Assessing SAM for Tree Crown Instance Segmentation from Drone Imagery
Mélisande Teng, Arthur Ouaknine, Etienne Laliberté, Yoshua Bengio, David Rolnick, Hugo Larochelle
TL;DR
Problem: automate tree crown instance segmentation from drone imagery to improve plantation monitoring. Approach: systematically assess the Segment Anything Model (SAM) in zero-shot and prompting configurations, compare against a task-tuned Mask R-CNN baseline, and extend SAM with DSM-informed prompting (RSPrompter, DSMPrompter). Contributions: a detailed dataset processing and splitting workflow on the UAV Quebec Plantations data; a comprehensive comparison showing SAM's limitations in its out-of-the-box form and demonstrating that DSM-augmented prompting can surpass traditional baselines, with DSMPrompter delivering the best overall results.

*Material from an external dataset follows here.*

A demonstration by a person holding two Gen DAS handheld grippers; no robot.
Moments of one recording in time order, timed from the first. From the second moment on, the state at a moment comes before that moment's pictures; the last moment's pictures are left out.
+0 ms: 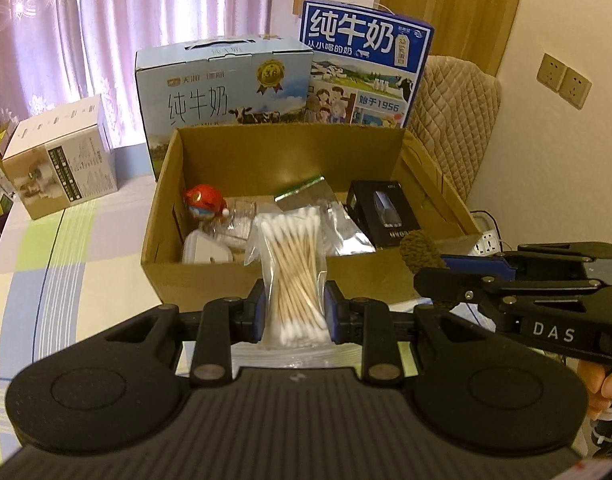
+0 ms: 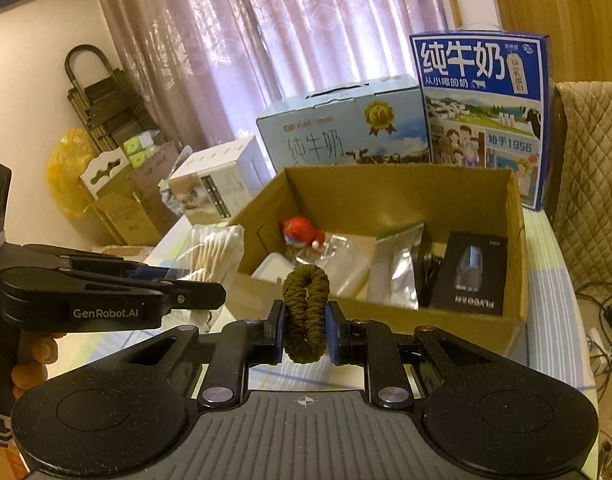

Findings: DSMPrompter achieves the strongest performance, DSM input improves segmentation across methods, and task-specific tuning is essential for SAM to outperform specialized detectors. Significance: provides practical guidance for deploying drone-based tree monitoring and motivates future work on DSM integration and data-efficient prompting under low-label regimes.
Abstract
The potential of tree planting as a natural climate solution is often undermined by inadequate monitoring of tree planting projects. Current monitoring methods involve measuring trees by hand for each species, requiring extensive cost, time, and labour. Advances in drone remote sensing and computer vision offer great potential for mapping and characterizing trees from aerial imagery, and large pre-trained vision models, such as the Segment Anything Model (SAM), may be a particularly compelling choice given limited labeled data. In this work, we compare SAM methods for the task of automatic tree crown instance segmentation in high resolution drone imagery of young tree plantations. We explore the potential of SAM for this task, and find that methods using SAM out-of-the-box do not outperform a custom Mask R-CNN, even with well-designed prompts, but that there is potential for methods which tune SAM further. We also show that predictions can be improved by adding Digital Surface Model (DSM) information as an input.